### AIM OF THE TASK
Copy out all of the data below with no alterations.
==*==
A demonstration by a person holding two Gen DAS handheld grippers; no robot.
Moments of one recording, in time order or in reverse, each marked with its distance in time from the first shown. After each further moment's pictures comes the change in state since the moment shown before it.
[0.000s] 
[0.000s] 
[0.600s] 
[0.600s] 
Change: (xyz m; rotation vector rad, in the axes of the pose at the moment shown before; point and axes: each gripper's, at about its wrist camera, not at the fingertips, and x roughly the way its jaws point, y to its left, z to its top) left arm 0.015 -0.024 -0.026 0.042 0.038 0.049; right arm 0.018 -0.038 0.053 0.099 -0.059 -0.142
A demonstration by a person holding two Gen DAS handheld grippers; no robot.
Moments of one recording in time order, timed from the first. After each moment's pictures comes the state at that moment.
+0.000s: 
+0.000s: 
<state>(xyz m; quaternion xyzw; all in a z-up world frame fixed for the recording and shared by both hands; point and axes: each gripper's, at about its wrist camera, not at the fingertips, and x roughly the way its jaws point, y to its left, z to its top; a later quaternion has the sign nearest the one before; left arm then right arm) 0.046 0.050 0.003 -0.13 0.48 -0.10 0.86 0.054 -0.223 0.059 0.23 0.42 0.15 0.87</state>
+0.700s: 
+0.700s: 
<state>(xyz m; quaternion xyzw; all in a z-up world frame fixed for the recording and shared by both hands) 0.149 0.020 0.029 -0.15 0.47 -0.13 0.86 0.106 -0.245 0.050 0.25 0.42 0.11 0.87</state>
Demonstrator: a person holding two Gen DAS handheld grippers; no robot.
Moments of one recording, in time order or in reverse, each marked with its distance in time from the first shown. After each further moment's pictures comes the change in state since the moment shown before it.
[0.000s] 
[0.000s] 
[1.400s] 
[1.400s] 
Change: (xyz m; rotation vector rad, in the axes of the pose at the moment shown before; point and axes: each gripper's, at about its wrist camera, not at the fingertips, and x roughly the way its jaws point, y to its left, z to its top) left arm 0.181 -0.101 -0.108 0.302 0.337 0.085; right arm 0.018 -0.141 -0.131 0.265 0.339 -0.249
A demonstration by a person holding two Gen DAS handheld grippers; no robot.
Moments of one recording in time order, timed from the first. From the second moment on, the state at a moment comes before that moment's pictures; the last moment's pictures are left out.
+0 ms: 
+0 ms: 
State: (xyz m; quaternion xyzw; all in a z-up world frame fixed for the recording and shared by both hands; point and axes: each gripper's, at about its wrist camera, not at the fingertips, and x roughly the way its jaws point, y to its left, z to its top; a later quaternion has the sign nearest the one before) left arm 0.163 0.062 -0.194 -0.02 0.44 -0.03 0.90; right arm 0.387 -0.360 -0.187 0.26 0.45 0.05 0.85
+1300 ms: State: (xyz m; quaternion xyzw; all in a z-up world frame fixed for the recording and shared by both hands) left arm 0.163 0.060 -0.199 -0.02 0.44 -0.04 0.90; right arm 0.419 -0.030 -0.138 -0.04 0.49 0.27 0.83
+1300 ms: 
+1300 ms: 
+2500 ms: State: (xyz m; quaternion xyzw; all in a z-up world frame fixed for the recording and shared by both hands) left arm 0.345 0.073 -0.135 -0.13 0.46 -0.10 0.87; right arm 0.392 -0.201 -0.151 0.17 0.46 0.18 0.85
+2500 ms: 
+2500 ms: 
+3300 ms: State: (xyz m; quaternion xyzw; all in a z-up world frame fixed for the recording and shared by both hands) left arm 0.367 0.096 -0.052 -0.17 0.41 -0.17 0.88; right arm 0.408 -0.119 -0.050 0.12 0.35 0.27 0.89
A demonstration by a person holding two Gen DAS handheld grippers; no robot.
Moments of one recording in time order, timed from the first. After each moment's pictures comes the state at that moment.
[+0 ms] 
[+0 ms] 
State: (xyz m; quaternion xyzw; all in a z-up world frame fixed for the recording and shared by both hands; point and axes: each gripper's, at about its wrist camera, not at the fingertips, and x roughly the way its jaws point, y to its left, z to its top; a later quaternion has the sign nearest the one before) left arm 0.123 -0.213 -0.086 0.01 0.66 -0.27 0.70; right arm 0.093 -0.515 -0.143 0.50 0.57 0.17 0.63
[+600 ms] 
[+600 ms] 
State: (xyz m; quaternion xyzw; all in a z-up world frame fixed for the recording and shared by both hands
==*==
### ANSWER BOX
A demonstration by a person holding two Gen DAS handheld grippers; no robot.
Moments of one recording, in time order or in reverse, each marked with its distance in time from the first shown. After each further moment's pictures comes the change in state since the moment shown before it.
[0.000s] 
[0.000s] 
[0.600s] 
[0.600s] 
Change: (xyz m; rotation vector rad, in the axes of the pose at the moment shown before; point and axes: each gripper's, at about its wrist camera, not at the fingertips, and x roughly the way its jaws point, y to its left, z to its top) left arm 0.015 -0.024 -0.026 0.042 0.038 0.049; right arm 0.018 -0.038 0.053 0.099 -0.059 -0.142
A demonstration by a person holding two Gen DAS handheld grippers; no robot.
Moments of one recording in time order, timed from the first. After each moment's pictures comes the state at that moment.
+0.000s: 
+0.000s: 
<state>(xyz m; quaternion xyzw; all in a z-up world frame fixed for the recording and shared by both hands; point and axes: each gripper's, at about its wrist camera, not at the fingertips, and x roughly the way its jaws point, y to its left, z to its top; a later quaternion has the sign nearest the one before; left arm then right arm) 0.046 0.050 0.003 -0.13 0.48 -0.10 0.86 0.054 -0.223 0.059 0.23 0.42 0.15 0.87</state>
+0.700s: 
+0.700s: 
<state>(xyz m; quaternion xyzw; all in a z-up world frame fixed for the recording and shared by both hands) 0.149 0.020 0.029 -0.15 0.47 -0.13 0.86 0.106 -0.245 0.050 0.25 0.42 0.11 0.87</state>
Demonstrator: a person holding two Gen DAS handheld grippers; no robot.
Moments of one recording, in time order or in reverse, each marked with its distance in time from the first shown. After each further moment's pictures comes the change in state since the moment shown before it.
[0.000s] 
[0.000s] 
[1.400s] 
[1.400s] 
Change: (xyz m; rotation vector rad, in the axes of the pose at the moment shown before; point and axes: each gripper's, at about its wrist camera, not at the fingertips, and x roughly the way its jaws point, y to its left, z to its top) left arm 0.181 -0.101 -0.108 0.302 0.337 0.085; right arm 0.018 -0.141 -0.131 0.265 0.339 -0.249
A demonstration by a person holding two Gen DAS handheld grippers; no robot.
Moments of one recording in time order, timed from the first. From the second moment on, the state at a moment comes before that moment's pictures; the last moment's pictures are left out.
+0 ms: 
+0 ms: 
State: (xyz m; quaternion xyzw; all in a z-up world frame fixed for the recording and shared by both hands; point and axes: each gripper's, at about its wrist camera, not at the fingertips, and x roughly the way its jaws point, y to its left, z to its top; a later quaternion has the sign nearest the one before) left arm 0.163 0.062 -0.194 -0.02 0.44 -0.03 0.90; right arm 0.387 -0.360 -0.187 0.26 0.45 0.05 0.85
+1300 ms: State: (xyz m; quaternion xyzw; all in a z-up world frame fixed for the recording and shared by both hands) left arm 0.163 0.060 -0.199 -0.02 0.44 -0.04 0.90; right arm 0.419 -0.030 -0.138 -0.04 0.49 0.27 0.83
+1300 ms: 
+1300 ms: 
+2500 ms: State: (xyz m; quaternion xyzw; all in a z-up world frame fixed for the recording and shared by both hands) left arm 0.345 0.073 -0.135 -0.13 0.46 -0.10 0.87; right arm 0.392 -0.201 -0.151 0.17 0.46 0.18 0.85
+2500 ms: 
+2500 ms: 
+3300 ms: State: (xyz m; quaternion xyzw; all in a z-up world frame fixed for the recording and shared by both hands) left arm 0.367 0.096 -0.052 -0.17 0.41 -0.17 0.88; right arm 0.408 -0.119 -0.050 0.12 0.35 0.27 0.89
A demonstration by a person holding two Gen DAS handheld grippers; no robot.
Moments of one recording in time order, timed from the first. After each moment's pictures comes the state at that moment.
[+0 ms] 
[+0 ms] 
State: (xyz m; quaternion xyzw; all in a z-up world frame fixed for the recording and shared by both hands; point and axes: each gripper's, at about its wrist camera, not at the fingertips, and x roughly the way its jaws point, y to its left, z to its top; a later quaternion has the sign nearest the one before) left arm 0.123 -0.213 -0.086 0.01 0.66 -0.27 0.70; right arm 0.093 -0.515 -0.143 0.50 0.57 0.17 0.63
[+600 ms] 
[+600 ms] 
State: (xyz m; quaternion xyzw; all in a z-up world frame fixed for the recording and shared by both hands

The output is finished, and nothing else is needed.